WHAT TO WORK ON - Below are records; reply with nothing but the number of lines in them that contain "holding".

DATA SHOWN -
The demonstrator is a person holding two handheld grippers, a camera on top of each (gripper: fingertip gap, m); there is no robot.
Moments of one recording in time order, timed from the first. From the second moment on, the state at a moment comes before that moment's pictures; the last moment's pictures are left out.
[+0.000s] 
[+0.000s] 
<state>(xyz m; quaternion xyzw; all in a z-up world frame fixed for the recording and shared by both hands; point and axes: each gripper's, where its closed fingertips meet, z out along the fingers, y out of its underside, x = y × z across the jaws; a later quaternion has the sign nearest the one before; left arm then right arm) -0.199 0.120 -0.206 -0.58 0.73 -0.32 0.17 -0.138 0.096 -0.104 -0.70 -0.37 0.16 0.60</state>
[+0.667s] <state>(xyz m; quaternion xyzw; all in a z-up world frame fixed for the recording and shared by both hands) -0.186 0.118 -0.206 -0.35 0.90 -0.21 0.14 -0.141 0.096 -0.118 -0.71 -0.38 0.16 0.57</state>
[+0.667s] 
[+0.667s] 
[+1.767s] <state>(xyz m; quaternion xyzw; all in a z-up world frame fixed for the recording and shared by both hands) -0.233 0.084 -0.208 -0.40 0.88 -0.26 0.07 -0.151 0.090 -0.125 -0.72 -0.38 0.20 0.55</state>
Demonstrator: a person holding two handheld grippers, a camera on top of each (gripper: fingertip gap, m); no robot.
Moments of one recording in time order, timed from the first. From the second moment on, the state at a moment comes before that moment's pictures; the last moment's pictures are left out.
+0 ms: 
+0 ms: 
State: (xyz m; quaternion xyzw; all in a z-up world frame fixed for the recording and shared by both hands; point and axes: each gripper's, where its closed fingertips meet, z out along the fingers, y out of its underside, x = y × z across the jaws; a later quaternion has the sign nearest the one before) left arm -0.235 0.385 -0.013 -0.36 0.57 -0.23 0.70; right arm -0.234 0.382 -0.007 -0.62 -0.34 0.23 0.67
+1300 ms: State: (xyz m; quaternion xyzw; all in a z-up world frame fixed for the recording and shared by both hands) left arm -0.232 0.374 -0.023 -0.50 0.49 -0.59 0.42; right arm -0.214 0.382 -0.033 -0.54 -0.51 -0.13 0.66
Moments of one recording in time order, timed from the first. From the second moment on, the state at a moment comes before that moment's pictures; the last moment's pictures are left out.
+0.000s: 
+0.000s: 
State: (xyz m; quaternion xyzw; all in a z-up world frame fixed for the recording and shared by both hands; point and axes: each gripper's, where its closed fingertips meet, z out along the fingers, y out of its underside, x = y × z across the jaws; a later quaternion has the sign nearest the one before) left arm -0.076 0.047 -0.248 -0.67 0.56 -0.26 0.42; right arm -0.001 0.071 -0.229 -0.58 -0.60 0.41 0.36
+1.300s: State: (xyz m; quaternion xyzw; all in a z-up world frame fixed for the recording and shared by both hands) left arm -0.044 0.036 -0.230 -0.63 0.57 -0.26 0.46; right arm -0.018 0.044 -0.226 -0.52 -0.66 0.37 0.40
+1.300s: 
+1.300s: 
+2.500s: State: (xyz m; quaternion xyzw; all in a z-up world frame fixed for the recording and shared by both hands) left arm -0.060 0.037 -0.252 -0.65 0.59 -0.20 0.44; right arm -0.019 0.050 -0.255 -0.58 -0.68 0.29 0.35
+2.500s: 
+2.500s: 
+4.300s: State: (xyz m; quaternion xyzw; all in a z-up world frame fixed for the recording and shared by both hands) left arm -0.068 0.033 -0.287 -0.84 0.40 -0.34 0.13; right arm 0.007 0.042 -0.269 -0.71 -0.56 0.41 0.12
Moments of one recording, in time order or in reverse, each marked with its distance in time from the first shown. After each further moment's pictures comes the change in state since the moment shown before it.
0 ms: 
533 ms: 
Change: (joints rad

OUTPUT FOR THIS TASK - 2